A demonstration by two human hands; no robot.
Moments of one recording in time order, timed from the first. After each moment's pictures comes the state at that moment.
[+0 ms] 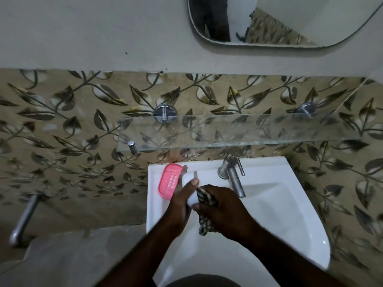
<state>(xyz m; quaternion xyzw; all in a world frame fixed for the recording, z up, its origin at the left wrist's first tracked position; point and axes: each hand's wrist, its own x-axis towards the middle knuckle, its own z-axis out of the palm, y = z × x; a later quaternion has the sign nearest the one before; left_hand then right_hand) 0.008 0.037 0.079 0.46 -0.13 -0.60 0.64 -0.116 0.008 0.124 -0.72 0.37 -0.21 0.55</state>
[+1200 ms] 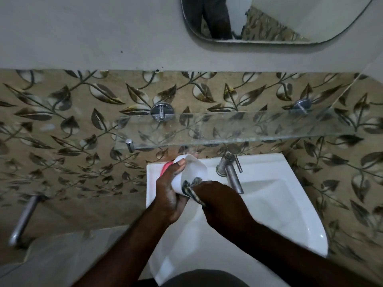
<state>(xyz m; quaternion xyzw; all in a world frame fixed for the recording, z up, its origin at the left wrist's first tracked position) 0.027 0.033 0.110 0.36 -0.07 -0.60 0.71 -0.118 0.011 0.111 -0.92 0.31 -0.21 0.14</state>
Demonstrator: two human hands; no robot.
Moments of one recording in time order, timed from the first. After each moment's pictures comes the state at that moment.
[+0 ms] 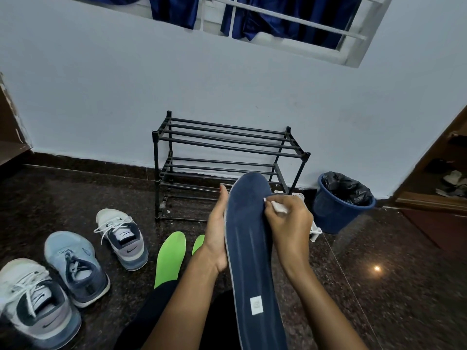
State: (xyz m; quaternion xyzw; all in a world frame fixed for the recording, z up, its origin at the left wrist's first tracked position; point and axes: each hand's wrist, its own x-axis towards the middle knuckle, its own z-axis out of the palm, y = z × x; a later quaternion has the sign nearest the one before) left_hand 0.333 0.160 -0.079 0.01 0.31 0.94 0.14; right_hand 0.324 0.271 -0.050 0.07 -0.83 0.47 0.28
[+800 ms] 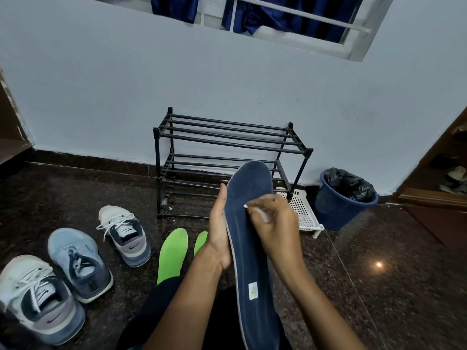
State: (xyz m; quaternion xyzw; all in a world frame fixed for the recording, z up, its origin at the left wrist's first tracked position) left_hand 0.327 0.160 -0.089 0.00 0.33 0.94 0.12; right_hand 0.334 0.260 -0.057 0.17 -0.84 0.46 0.21
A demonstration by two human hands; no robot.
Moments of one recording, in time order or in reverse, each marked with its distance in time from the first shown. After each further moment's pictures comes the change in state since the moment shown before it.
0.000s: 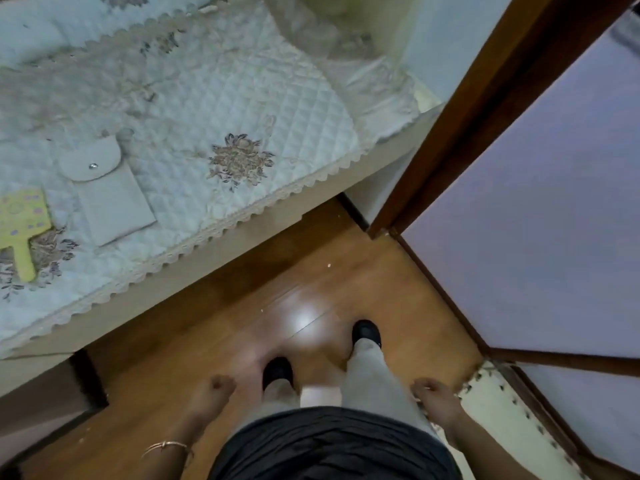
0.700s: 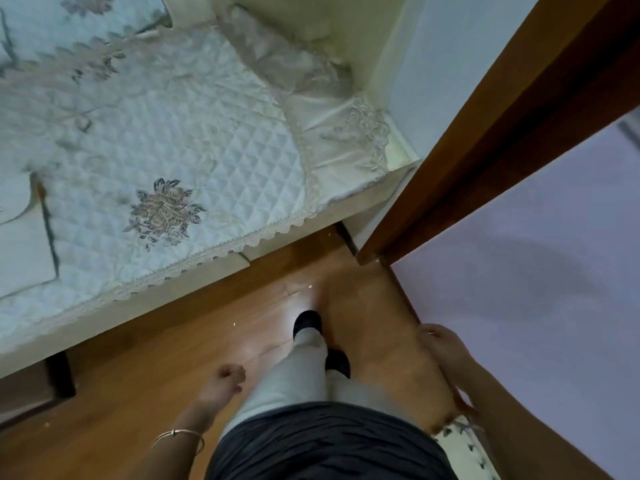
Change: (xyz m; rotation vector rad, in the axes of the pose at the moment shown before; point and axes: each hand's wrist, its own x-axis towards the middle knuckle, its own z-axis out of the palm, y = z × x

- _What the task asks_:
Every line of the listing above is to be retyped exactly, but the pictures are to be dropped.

- _Output of the task_:
A demonstration by two human hands; no robot.
Moments of one recording in time order, timed from the first. After each moment's pictures comes the state at that moment.
[+0 ms] 
<state>(xyz m; quaternion xyzw; all in a world frame fixed for the recording, z up, its origin at the left wrist's first tracked position; point and axes: each hand's wrist, its own x-axis towards the middle knuckle, its own z-axis out of the palm, y = z × x; a later quaternion has the sign nearest the one before; left_hand then right_hand) 0.008 0.037 0.079 0.46 -0.13 -0.60 0.64 -0.116 0.008 0.124 -0.72 0.37 -0.21 0.55</state>
[+1200 ms] 
<state>(xyz m; quaternion xyzw; all in a world frame fixed for the recording, z up, its origin at the left wrist's first tracked position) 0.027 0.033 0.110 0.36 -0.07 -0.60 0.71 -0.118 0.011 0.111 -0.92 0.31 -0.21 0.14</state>
Demonstrator: two human hands; no robot.
Moments of one recording in time order, timed from the first. After each moment's pictures comes the state at that moment.
[+0 ms] 
State: (xyz m; quaternion xyzw; all in a world frame fixed for the recording, z up, its origin at the left wrist's first tracked position; point and axes: each hand's wrist, its own x-axis towards the middle knuckle, its own z-axis out of the palm, y = z × x; a later quaternion has the sign nearest the one before) left_hand 0.333 0.160 -0.079 0.01 0.31 0.94 0.14; right_hand 0.324 0.271 -0.050 0.07 -0.83 0.47 0.28
[+800 ms] 
State: (xyz m; quaternion xyzw; all in a world frame fixed for the recording, z up, its origin at the left wrist's first tracked position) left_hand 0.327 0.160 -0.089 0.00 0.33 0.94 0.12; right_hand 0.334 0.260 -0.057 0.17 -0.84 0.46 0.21
A demonstration by two human hands; no robot.
Moments of one recording, in time order or in reverse, each marked with its distance in time from the first shown. After each further moment's pictures comes the change in state since the moment shown before it.
0.000s: 
0.700s: 
Change: (xyz m; rotation vector rad, in the axes of the pose at the moment shown before; point and axes: each hand's wrist, its own x-axis towards the middle knuckle, its own z-axis out of the palm, y = z × x

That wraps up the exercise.